At present with the encouragement and help from my husband the change I am working on is the tendency to be excessively energised and excited about many things. My voice gets louder and that energy takes up space. He will give me a very subtle hand signal.
I ground myself physically and I can feel myself relaxing. My volume goes down.
I am becoming aware that it makes me more approachable.
I read somewhere "Who we are is eternal. Who we are not changes. Love that
Jess, change never stops until you die. The human personality grows throughout life.

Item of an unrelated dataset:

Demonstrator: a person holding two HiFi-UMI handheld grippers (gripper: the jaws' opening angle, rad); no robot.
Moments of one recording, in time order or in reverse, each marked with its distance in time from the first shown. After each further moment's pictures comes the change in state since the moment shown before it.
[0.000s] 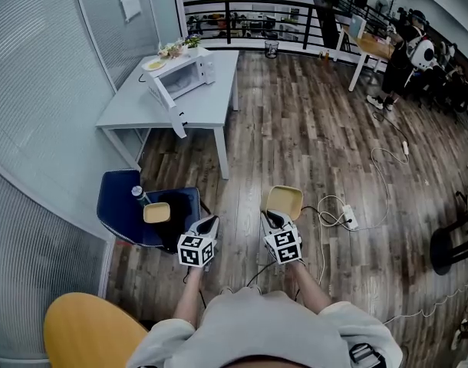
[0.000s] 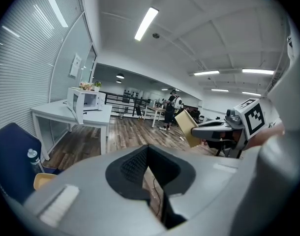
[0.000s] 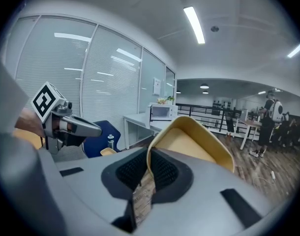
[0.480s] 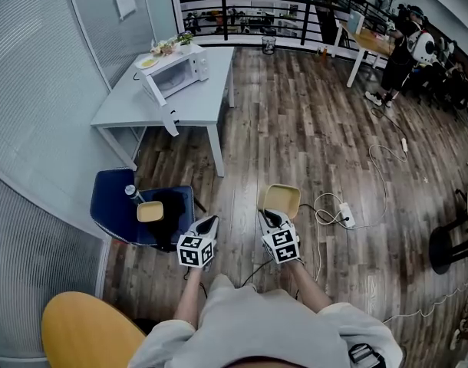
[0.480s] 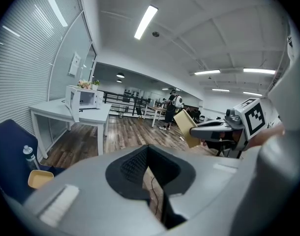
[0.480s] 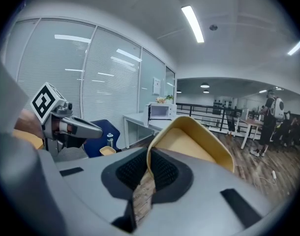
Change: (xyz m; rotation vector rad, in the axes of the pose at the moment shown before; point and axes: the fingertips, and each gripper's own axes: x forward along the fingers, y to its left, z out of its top) left arm 0.028 -0.024 -0.009 -0.009 0.007 0.004; right arm -0.004 -0.027 -0.017 0.002 0.003 0.012
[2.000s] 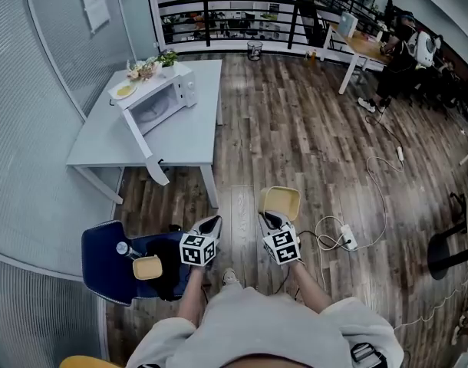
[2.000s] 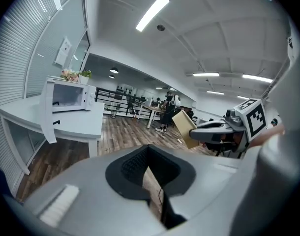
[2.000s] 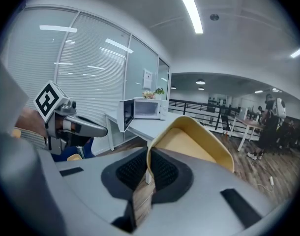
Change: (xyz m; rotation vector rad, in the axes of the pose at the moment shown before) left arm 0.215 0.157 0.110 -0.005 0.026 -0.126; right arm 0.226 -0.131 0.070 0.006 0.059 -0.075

It just gets richer and more soulful
I love that too! :)
I listen and learn from others, I am present when others speak-not just waiting for my turn.

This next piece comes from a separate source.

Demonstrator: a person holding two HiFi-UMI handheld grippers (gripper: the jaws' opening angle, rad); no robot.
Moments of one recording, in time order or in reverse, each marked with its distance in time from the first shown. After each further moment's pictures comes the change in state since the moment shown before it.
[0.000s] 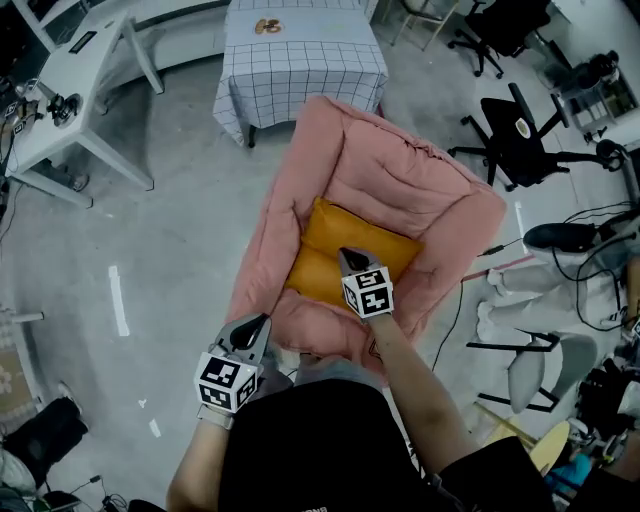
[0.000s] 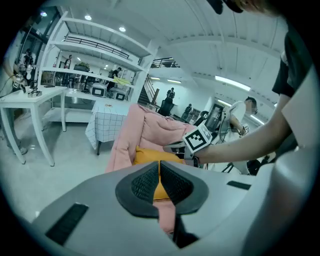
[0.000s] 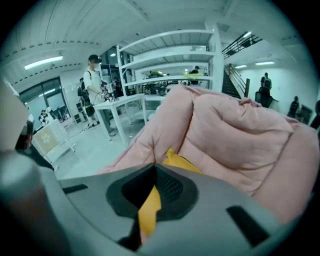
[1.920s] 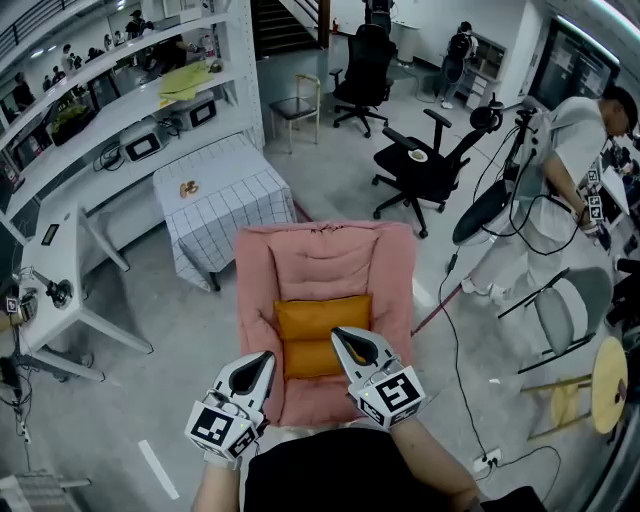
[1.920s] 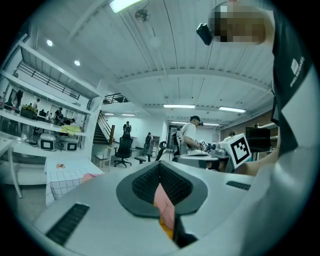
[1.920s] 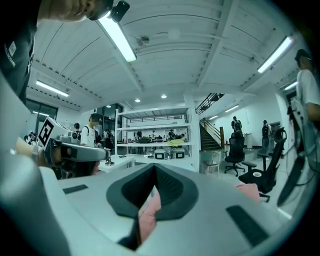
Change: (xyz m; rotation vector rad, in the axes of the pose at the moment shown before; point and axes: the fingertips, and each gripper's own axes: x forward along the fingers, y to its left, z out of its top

Taking my own ego and values out of a conversation and hearing someone else opens new worlds.
I have become sensitive towards others.
I realize that the most important people in my life are the ones in the 4 walls of this house... myself, my husband, and my 2 boys (ages 5 & 3), and it doesn't matter what other people think of me, just what I am portraying to them... I am letting go of trying to be something I am not, and embracing who I am with big open arms.
The thing is not that I have changed...I change continually. I have given up the idea that...okay...I am _____ now and that it who I am. No...I will continue to evolve as long as I breathe.
I find technology has made me more impatient than ever. I can barely sit still waiting for computer pages to change and I have 'high speed.' I stand in front of the microwave urging, "C'MON!' I'm conscious of it so I will be able to change it - I really need to but am not sure how to start except to tell myself to 'breathe.' Any ideas for me?
how is the style statement going? I am half way through my 2nd night. The hospice is so quiet. Everyone but me asleep. My brain is too dull to have anything to say. Eckhart Tolle comes to mind.
Being in solitide with one self is a marvellous gauge (that doesn't look right and my spell checker is at home asleep)of self acceptance.
www.snickerdoodles.typepad.com
If you can remind yourself that they are using their ego to protect themselves it helps a little. Sometimes you'll still want to smack them upside the head but all you can do is value yourself and know that you're doing your best. It helps to have someone to vent/talk with too. Helps to have an understanding perspective outside of yourself. I wish you peace at work every day.
I'm certainly more comfortable and happy with the "not knowing" aspect of life; when I was young I needed to know what, when, where, how, all in advance. I needed to have career, partner, social life, future all lined up. Now I have much more of a sense of adventure, where not knowing how it will go is part of the fun.
I ongoingly try to appreciate people more. I thank my partner and tell him he's fabulous, every chance I get. I thank my family when they do things for me, even when I don't ask or when they'd do it anyway. I make an effort to compliment or thank co-workers daily. It makes an unbelievable difference.
I would be interested to hear if you find out from an MBTI trained person
Blessings to you both for your astounding success and gift to this world! LJ
Way to be.
xo
D
(and I too am a head rather than bod' person.)
ANd I am endeavoring to tune into my temple more.
~Ramona
I am more at peace with myself, more patient, kinder to my soul.